Jane stretched her cramped muscles and surveyed her captor. He was indeed a savage appearing specimen; but how much of that was due to his natural countenance and how much to the paint, the nose ornament and the ear rings she could not guess. Like many savage or primitive people, his age was undeterminable by his appearance; yet somehow she felt that he was a young man.

"What is your name?" she asked.

"Ogdli," he replied.

"You are a chief, of course," she said, hoping to make a favorable impression by flattery.

"I am not a chief," he replied. "There is only one chief, and that is Kavandavanda."

She tried to draw him on into a conversation; but he was short and taciturn at first, finally becoming ugly.

"Shut up, or I will cut your tongue out," he snapped. "Kavandavanda does not need your tongue."

Thereafter, Jane was silent; for there was that about her captor and the tone in which he made the threat that told her it was no idle one.

That night he bound her securely with his rope while he lay down to sleep, and the next morning they were on their way again. At the halt he had gathered some fruit and nuts, and these formed the only breakfast that they had.

In the middle of the forenoon they came suddenly to the end of the forest and looked out across a narrow plain to a lofty mountain at the foot of which Jane thought that she discerned what appeared to be a palisade built close to a perpendicular cliff.

The plain was strewn with large boulders and cut by several washes; so that as they advanced across it toward the mountain the palisade was sometimes in view and sometimes hidden from their sight.

As they approached more closely, Jane saw that the palisade was a massive affair of stone and that it formed three sides of a rectangle the rear wall of which was evidently the face of the mighty cliff that loomed high above them.

A small river followed a winding course across the plain from the very foot of the palisade, as though it were born there; though when she came closer she saw that it flowed from beneath the stone wall through an opening left for that purpose.

Her captor shouted as he approached the palisade, and a moment later one of the two massive gates swung open a little way to admit them. Beyond was a narrow street flanked by small stone houses, the flat roofs of which suggested that this was a country of little rain. They were houses similar in design to those built of stone and adobe by the prehistoric builders of the ancient pueblos of southwestern America .

Savage warriors loitered before tiny doorways or tended cooking fires built in little out-door ovens.

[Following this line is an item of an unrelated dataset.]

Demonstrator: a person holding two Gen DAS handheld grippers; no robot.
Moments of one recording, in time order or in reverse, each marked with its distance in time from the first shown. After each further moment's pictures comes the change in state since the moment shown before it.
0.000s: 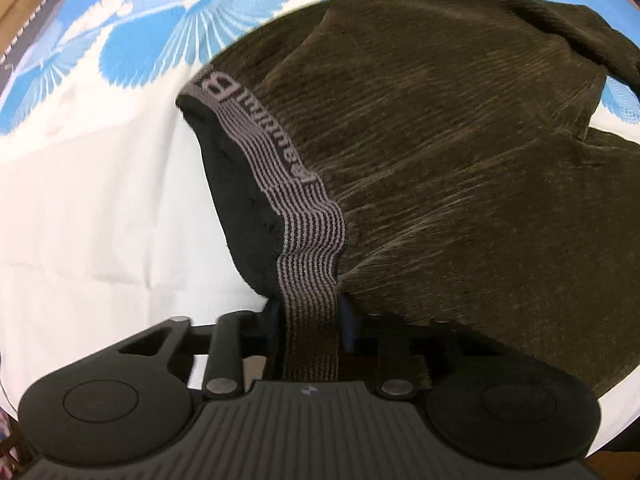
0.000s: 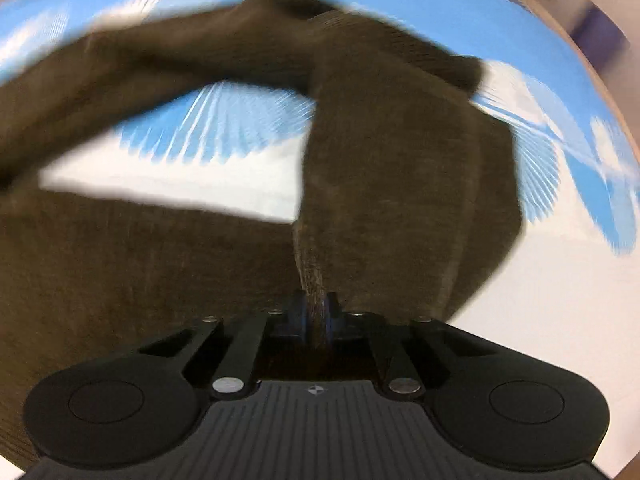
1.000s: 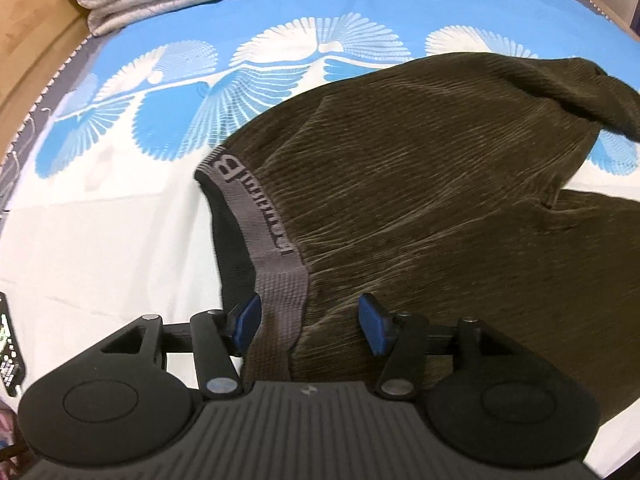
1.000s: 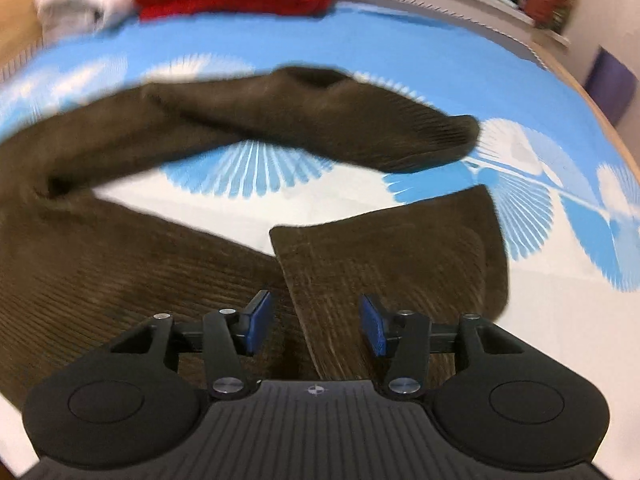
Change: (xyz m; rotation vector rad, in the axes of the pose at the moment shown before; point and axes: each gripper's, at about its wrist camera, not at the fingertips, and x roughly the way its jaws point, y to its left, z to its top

Like Ogdli, they were all young men, their ornaments, apparel, and weapons being almost identical to his.

Some of them gathered around Jane and her captor, examining her and asking questions of Ogdli.

"You and Ydeni have all the luck," grumbled one. "He captured a black girl and a white girl all during the full of the moon."

"The black girl got away from him," said another.

"Yes, but he went right back into the forest and caught a white girl."

"He will get no teeth for the black girl."

"No, but he will get a fine string for the white one; and Ogdli will get another row of teeth—that will make four for Ogdli. Kavandavanda will think well of him."

"He should," said Ogdli. "I am the greatest warrior among the Kavuru."

A big fellow grunted derisively. "You have but three rows of teeth," he taunted. "I have seven," and he tapped his chest where it joined his throat.

Jane, listening to this strange conversation, made little of it until this gesture of the speaker called her attention to the necklaces of human teeth about his throat; then she saw that there were seven rows of them and that about Ogdli's neck were three similar strands. She glanced at some of the other warriors. Some had one or two, others had none. These necklaces were evidently a sign of greatness, evidencing the prowess of the individual and his success in capturing women.

Suddenly she became aware of a marked peculiarity of her surroundings—here she was in an isolated village of a war-like people far removed from other villages, a village in which there were many men in the prime of life; yet she had seen neither women nor children.